Recall that GG said that the -sj index would move to the other datacenters, then we would see backlinks/spam filters applied across the board.
If this is the case, and if the d.c. datacenter (-dc) just got the -sj index (I saw it bouncing around last night actually); and the cable & wireless (-cw) datacenter got the index on the 15th. *Then* it seems we have 2 days for the index to be propagated to each datacenter (this is a worst-case scenario, as the datacenters may be updated in parallel and may all pop up with the -sj index very shortly).
Since we have 5 datacenters left to go, that brings us 10 days in the future for all datacenters to given the -sj index...which brings us to the 27th. At this time we should see the backlinks/spam filters being applied at every datacenter as deltas/patches (if you will) and the real "dance" will be underway. It will, of course, take considerably less time.
Notice that the prediction of the 27th is, in my opinion, a worst-case scenario; we will most likely see things happen sooner.
Peter
As a side note, will their be a deep crawl anytime soon?
Let's suppose that the new algo with major changes needs the index data in an entirely new format. They changed the format with the latest crawl data at the time that they started testing the new algo in February.
Now suppose that the deep crawl develops the equivalent of a diff between the last index and what will be the new index. With the march and april crawls the diff that is developed for the old style index will not apply to the new improved style index.
Google decides that the new algo is a major improvement. They now have a hard choice. Move the new algo with old data, and then get the diffs straightened out. Or they can build and move a whole new index from scratch and still probably end up at least a month behind, due to the complexity of the process.
So they decide to do the massive migration of the old data, and work on getting the diffs to apply to the new format. Depending on how they have the data stored, they may have to develop a March and an April diff, they may be able to do just an April diff, or even jump to a May diff if they decide to do it that way.

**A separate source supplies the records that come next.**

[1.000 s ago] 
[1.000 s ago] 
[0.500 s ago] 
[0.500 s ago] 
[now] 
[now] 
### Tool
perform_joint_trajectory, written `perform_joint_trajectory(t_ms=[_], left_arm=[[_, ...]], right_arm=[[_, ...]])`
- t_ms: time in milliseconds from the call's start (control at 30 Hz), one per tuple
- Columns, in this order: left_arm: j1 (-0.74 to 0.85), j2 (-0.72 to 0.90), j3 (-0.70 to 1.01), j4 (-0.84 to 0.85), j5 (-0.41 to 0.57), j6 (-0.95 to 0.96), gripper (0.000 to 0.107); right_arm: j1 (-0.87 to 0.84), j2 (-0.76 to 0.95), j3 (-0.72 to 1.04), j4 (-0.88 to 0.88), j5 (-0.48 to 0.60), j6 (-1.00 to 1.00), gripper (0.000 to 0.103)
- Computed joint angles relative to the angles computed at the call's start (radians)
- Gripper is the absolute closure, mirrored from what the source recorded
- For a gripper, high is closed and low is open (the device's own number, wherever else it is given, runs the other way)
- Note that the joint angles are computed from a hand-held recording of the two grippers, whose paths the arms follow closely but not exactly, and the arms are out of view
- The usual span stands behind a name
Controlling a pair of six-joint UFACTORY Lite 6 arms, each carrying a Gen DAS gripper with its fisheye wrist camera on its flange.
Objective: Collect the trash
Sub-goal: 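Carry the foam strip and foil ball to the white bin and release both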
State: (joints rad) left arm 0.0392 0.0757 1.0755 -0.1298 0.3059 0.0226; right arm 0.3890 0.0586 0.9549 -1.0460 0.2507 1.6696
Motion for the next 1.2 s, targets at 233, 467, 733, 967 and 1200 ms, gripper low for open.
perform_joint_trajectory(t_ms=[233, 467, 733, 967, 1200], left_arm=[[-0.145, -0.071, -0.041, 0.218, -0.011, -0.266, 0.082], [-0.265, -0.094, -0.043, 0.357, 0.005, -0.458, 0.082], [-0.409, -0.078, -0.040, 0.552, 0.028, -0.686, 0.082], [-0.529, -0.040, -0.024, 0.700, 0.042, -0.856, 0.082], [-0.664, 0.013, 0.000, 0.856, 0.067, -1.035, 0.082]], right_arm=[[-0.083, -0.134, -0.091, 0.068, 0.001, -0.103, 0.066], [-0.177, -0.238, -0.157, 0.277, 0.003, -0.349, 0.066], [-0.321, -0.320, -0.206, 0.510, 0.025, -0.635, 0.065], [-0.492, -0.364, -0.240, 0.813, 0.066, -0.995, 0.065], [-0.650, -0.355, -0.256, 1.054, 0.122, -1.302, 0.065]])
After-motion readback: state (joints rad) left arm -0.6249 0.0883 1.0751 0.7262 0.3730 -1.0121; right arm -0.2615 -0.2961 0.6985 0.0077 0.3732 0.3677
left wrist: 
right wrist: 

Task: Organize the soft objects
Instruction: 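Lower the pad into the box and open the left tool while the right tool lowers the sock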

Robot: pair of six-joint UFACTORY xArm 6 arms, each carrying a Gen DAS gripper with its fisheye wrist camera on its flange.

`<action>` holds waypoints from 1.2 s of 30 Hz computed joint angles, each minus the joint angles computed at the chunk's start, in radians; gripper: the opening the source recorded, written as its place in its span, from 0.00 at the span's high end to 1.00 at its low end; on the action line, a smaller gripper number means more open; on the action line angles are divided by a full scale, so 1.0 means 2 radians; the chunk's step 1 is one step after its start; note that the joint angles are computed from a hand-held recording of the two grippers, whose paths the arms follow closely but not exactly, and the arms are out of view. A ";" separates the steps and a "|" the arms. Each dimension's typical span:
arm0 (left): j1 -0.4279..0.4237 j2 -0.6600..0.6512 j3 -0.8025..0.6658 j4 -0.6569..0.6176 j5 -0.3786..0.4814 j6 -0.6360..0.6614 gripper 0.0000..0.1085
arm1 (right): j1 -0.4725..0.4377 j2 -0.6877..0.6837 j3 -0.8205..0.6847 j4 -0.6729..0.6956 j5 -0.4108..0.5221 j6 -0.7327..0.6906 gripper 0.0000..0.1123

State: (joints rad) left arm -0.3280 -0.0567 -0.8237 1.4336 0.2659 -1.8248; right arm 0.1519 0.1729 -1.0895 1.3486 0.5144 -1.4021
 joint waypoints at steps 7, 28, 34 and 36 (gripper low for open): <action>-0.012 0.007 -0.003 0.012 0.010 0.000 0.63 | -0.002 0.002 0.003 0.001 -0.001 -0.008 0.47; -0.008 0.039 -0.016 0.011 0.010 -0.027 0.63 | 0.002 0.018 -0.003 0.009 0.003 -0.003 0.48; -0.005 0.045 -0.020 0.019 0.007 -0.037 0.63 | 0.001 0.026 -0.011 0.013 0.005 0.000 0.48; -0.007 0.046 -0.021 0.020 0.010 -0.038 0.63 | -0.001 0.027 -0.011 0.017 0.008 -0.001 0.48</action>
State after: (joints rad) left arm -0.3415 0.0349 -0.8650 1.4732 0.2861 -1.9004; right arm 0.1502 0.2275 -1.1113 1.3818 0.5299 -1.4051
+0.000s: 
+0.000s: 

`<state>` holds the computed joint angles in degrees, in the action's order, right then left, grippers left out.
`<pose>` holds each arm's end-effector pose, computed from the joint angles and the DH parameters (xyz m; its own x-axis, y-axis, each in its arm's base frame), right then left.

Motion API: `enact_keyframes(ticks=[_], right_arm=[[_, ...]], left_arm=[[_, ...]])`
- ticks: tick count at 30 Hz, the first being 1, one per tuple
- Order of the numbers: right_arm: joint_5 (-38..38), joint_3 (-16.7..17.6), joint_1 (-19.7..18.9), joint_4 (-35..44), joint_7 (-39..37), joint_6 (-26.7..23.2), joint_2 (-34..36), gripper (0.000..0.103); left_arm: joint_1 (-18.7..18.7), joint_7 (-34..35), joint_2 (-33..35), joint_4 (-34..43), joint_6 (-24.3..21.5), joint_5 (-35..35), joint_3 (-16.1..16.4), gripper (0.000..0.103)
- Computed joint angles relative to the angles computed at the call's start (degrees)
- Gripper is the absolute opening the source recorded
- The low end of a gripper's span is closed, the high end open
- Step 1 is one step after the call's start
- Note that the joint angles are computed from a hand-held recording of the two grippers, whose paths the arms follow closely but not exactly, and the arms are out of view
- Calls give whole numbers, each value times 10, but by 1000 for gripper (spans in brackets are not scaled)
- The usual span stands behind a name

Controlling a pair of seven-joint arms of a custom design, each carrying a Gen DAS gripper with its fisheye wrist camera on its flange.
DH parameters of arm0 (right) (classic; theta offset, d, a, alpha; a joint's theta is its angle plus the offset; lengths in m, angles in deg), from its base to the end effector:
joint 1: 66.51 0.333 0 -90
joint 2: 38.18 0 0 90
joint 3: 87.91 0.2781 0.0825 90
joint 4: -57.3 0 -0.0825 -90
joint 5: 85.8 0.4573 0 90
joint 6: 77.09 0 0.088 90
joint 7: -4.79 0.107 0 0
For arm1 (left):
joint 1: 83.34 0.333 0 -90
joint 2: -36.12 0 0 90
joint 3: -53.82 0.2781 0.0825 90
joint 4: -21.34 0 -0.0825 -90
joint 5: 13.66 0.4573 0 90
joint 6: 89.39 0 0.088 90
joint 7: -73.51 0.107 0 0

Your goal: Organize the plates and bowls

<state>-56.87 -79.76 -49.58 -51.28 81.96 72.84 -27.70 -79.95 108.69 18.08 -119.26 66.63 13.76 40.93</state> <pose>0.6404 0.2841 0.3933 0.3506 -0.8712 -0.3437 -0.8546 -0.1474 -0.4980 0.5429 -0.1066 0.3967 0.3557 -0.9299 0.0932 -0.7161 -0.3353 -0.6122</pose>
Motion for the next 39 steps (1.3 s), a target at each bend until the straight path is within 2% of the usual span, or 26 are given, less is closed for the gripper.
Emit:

Now here is another fun part. This would be the first time applying that diff to the new format. It will have to be tested first, which will make it a slower process than the old updates. It is unknown how much of the 2+ weeks between the deep crawl and the update was required to generate the diff. They may have already started working with the march or april data. We do not know.
So yes, I can easily explain the February data being used for the current update. I may be wrong in the specifics, but this scenario is more likely than never having a deep crawl again.